In this study, two of the people who donated their brains had symptoms of both diseases and for these people, the researchers identified the same TAF15 aggregate structure in brain regions associated with motor neuron disease.
The presence of identical TAF15 clusters in two individuals with frontotemporal dementia and symptoms of motor neuron disease raises the possibility that TAF15 may play a role in both diseases, says Dr.
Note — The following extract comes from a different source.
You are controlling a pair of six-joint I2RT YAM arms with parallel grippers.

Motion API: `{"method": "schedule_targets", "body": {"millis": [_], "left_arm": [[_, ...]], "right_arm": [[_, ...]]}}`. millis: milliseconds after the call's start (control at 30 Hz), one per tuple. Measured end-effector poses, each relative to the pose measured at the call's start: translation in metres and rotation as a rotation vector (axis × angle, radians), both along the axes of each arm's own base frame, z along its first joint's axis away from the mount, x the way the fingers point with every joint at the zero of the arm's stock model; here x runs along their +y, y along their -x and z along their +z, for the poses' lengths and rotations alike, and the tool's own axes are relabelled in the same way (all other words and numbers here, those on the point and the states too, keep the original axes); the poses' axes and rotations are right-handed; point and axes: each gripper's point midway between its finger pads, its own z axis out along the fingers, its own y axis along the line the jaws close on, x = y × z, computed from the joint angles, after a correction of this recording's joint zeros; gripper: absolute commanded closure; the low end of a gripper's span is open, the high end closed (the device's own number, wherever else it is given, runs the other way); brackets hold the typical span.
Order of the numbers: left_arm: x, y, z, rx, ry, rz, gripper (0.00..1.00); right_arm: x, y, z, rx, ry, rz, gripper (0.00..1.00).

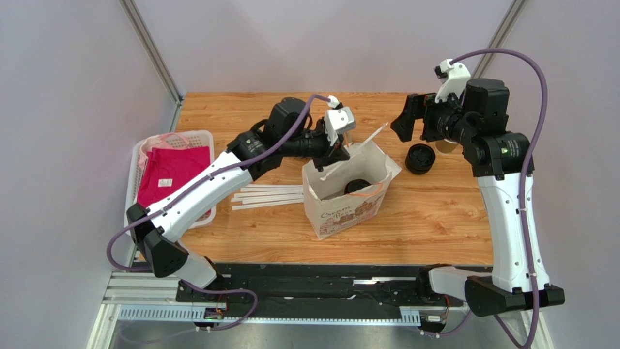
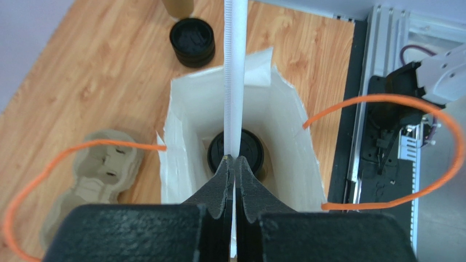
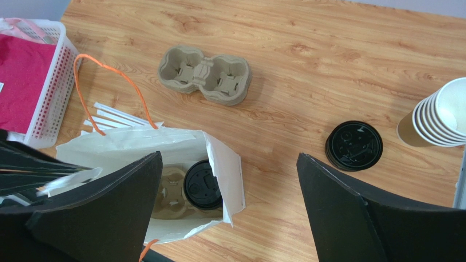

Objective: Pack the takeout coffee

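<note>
The takeout coffee (image 3: 202, 184) stands inside the open white paper bag (image 3: 137, 144), seated in a cardboard carrier; only its black lid (image 2: 249, 150) shows. My left gripper (image 2: 234, 159) hangs over the bag's mouth, shut on a white wrapped straw (image 2: 235, 76) that points away across the bag. In the top view the left gripper (image 1: 342, 147) is at the bag's (image 1: 342, 211) back rim and the straw (image 1: 372, 135) slants up to the right. My right gripper (image 3: 229, 158) is open and empty, raised right of the bag, seen from above as the right gripper (image 1: 407, 120).
A stack of loose black lids (image 3: 354, 145) and a lying stack of lidless paper cups (image 3: 437, 114) sit right of the bag. An empty cardboard carrier (image 3: 205, 73) lies behind it. Spare straws (image 1: 265, 195) and a white basket (image 1: 138, 156) with pink cloth lie to the left.
</note>
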Motion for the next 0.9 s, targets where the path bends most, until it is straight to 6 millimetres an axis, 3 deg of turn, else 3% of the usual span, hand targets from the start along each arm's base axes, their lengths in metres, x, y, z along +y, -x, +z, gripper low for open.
{"method": "schedule_targets", "body": {"millis": [100, 267, 367, 400, 467, 600, 800, 900], "left_arm": [[0.002, -0.003, -0.032, 0.026, -0.042, 0.025, 1.0], [0.005, -0.009, -0.052, 0.023, -0.072, 0.061, 1.0], [0.008, -0.008, -0.057, 0.019, -0.074, 0.066, 0.92], [0.009, -0.007, -0.059, 0.02, -0.077, 0.068, 0.83], [0.011, -0.006, -0.06, 0.019, -0.08, 0.069, 0.76], [0.015, -0.004, -0.053, 0.004, -0.071, 0.077, 0.66], [0.028, 0.006, -0.024, -0.04, -0.026, 0.078, 0.58], [0.033, 0.009, -0.003, -0.064, -0.007, 0.087, 0.43]], "right_arm": [[0.001, 0.003, -0.005, 0.013, -0.001, 0.005, 0.0], [0.002, 0.006, -0.006, 0.016, -0.007, 0.017, 0.0], [0.002, 0.006, -0.007, 0.017, -0.008, 0.018, 0.0], [0.002, 0.006, -0.007, 0.018, -0.008, 0.017, 0.0], [0.002, 0.006, -0.008, 0.019, -0.008, 0.019, 0.0], [0.002, 0.006, -0.008, 0.021, -0.007, 0.02, 0.0], [0.002, 0.005, -0.01, 0.024, -0.004, 0.021, 0.0], [0.002, 0.002, -0.012, 0.032, -0.001, 0.017, 0.0]]}}
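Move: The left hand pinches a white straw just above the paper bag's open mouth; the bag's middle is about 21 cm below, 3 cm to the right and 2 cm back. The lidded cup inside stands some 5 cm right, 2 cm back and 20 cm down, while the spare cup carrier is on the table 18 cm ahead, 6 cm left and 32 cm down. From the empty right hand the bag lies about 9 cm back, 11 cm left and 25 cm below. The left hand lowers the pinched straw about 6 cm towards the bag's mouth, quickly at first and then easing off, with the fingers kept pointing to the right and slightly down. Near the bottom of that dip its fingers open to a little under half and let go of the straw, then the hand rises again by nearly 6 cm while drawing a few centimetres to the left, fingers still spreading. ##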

Riskeldi-Falcon.
He added: “We are currently studying whether there is aberrant accumulation of TAF15 in people who only have motor neuron disease and do not have frontotemporal dementia.”
Dr Charlotte Durkin, Chair of the Molecular and Cellular Medicine Board at the Medical Research Council, said: “Decades of world-leading research at the MRC Molecular Biology Laboratory led to the development of advanced cryo-electron microscopy, which won Dr Richard Henderson the 2017 Nobel Prize.
He added: This latest study, which identifies a protein associated with a type of frontotemporal dementia, continues our center’s success in elucidating protein structures associated with dementia by advanced cryo-electron microscopy.
In the end, he said: knowing the identity and main structure of these fibers in this rare form of early dementia is crucial for the development of early diagnostic tests and drugs to combat their formation.
The study was funded and supported by the Medical Research Council, Alzheimer’s Research England, the US National Institutes of Health, the Alzheimer’s Association, the Frontotemporal Dementia Association, and the Swiss National Science Foundation.